Circle drawn with chord of parabola as diameter touches the parabola

Question

I'm trying to prove that if the difference of ordinates of endpoints of the chord of a parabola is twice the length of its latus rectum, then the circle drawn with this chord as the diameter touches the parabola.
Not being too rigorous, I considered the parabola $y^2=4ax$ and the circle $x^2+y^2+2gx+2fy+c=0$
Any general point on $y^2=4ax$ can be given as $(at^2,2at)$, so I plugged this point into my circle's equation. I got
$a^2t^4+(4a^2+2ag)t^2+4aft+c=0$
If I consider $t_1, t_2, t_3, t_4$ to be the roots of the above equation, I get
$t_1+t_2+t_3+t_4=0$ - (i)
$t_1t_2t_3+t_2t_3t_4+t_1t_3t_4+t_1t_2t_4=4+\frac{2g}{a}$ - (ii)
$t_1t_2+t_2t_3+t_3t_4+t_1t_4+t_1t_3+t_2t_4=-\frac{4f}{a}$ - (iii)
$t_1t_2t_3t_4=\frac{c}{a^2}$ - (iv)
For any two points $(at_1^2,2at_1)$ and $(at_2^2,2at_2)$, the difference of ordinates is $2a(t_1-t_2)$
Also the length of latus rectum for out parabola is $4a$
Since it states that the difference of the ordinates is equal to twice the length of the latus rectum,
$2a(t_1-t_2)=8a$ $\implies$ $t_1-t_2=4$ - (v)
But I'm unable to figure out how to prove that the circle will touch the parabola using the relations (i),(ii),(iii),(iv) and (v) above. Please show me a way ahead or a better way to prove it.

Answer 1

First of all we can simplify things a bit by setting, without loss of generality, $a=1/4$, so that the equation of the parabola is $x=y^2$ and latus rectum is $1$. But of course you are free to repeat the reasoning below with a more general equation.

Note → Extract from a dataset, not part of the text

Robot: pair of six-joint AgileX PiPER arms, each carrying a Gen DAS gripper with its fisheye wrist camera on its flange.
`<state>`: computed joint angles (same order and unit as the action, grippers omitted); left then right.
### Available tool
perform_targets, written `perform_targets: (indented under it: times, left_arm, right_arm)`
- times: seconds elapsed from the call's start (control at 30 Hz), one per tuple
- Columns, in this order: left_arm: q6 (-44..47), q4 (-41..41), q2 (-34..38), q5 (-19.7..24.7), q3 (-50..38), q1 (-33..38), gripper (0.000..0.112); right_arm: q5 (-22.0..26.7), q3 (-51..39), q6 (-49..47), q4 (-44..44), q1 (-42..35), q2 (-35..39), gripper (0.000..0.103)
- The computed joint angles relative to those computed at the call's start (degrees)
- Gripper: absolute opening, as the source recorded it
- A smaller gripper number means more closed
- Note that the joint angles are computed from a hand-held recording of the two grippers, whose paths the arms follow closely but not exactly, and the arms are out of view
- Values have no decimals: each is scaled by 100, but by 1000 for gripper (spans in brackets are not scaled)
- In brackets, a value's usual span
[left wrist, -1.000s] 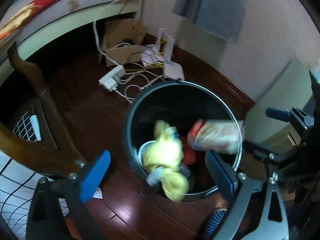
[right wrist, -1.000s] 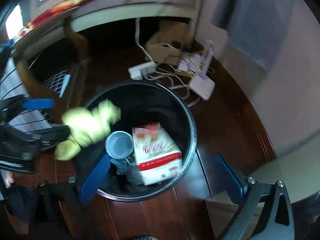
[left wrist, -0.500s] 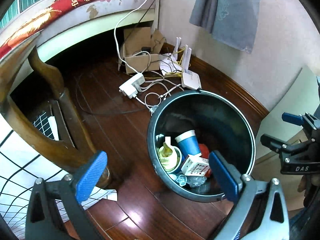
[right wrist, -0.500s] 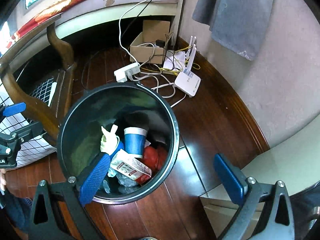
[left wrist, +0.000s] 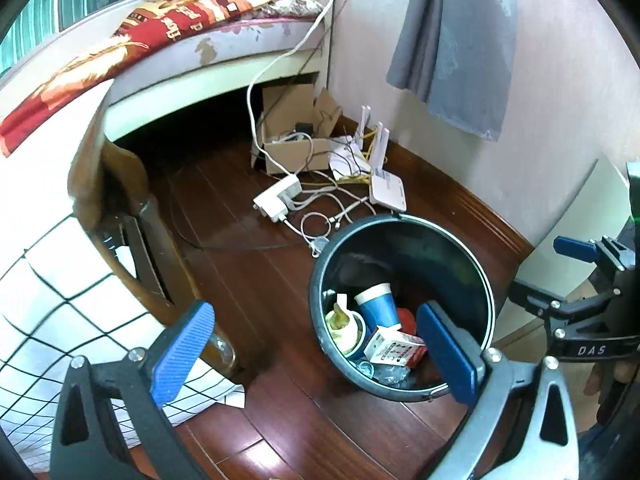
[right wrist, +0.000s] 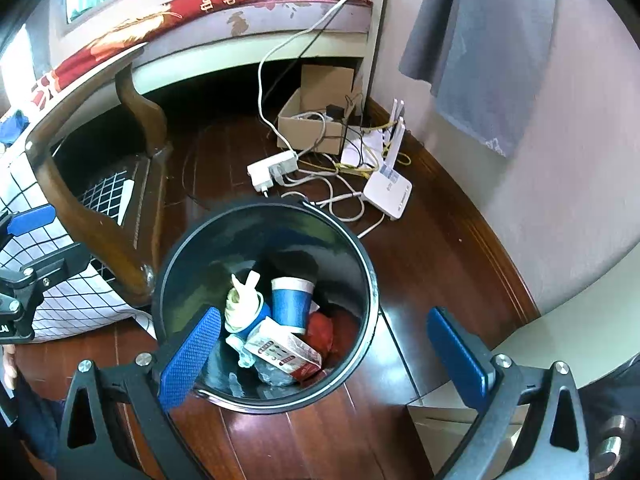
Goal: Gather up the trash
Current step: 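Move both tools back toward the bed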
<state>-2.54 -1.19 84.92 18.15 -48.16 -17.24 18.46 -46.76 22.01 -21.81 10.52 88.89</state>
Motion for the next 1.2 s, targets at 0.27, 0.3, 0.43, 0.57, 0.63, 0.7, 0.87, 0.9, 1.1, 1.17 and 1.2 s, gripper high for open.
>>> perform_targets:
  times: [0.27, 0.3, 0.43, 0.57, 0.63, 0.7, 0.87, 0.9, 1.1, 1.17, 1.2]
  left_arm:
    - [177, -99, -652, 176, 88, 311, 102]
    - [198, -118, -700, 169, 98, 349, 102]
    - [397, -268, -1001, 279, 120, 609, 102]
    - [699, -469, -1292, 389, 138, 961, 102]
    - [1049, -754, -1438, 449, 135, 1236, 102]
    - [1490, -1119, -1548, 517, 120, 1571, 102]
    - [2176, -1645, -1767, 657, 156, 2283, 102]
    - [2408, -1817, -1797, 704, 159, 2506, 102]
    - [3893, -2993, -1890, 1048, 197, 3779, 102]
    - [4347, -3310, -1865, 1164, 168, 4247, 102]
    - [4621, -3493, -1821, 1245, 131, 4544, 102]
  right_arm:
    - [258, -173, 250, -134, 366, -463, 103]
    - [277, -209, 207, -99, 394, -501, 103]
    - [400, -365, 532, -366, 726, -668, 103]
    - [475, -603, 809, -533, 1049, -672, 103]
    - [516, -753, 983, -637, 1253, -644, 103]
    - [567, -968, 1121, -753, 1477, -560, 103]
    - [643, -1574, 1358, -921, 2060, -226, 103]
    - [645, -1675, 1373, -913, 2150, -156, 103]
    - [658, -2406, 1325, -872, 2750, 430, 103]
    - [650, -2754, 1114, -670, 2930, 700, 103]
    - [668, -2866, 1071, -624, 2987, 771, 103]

Take then two points $A$ and $B$ on your parabola whose ordinates differ by $2$ and compute their midpoint $C$ (the centre of the circle of diameter $AB$): $$ A=(y^2,y),\quad B=((y+2)^2,y+2),\quad C=(y^2+2y+2,y+1). $$ Note that point $S$ on the parabola with the same ordinate as $C$ is $$ S=((y+1)^2,y+1), $$ while its symmetric $T$ about $x$-axis (which is also on the parabola) is $$ T=((y+1)^2,-y-1). $$ The tangent to the parabola at $T$ has a slope which is the opposite of the slope of the tangent at $S$, which in turn has the same slope as $AB$ (by a well-known property of parabolas). Hence you can easily check that $CT$ is perpendicular to the tangent at $T$.

Finally you can check that $CT=AC$, so that $T$ is a point on the circle. And the circle is thus tangent to the parabola at $T$.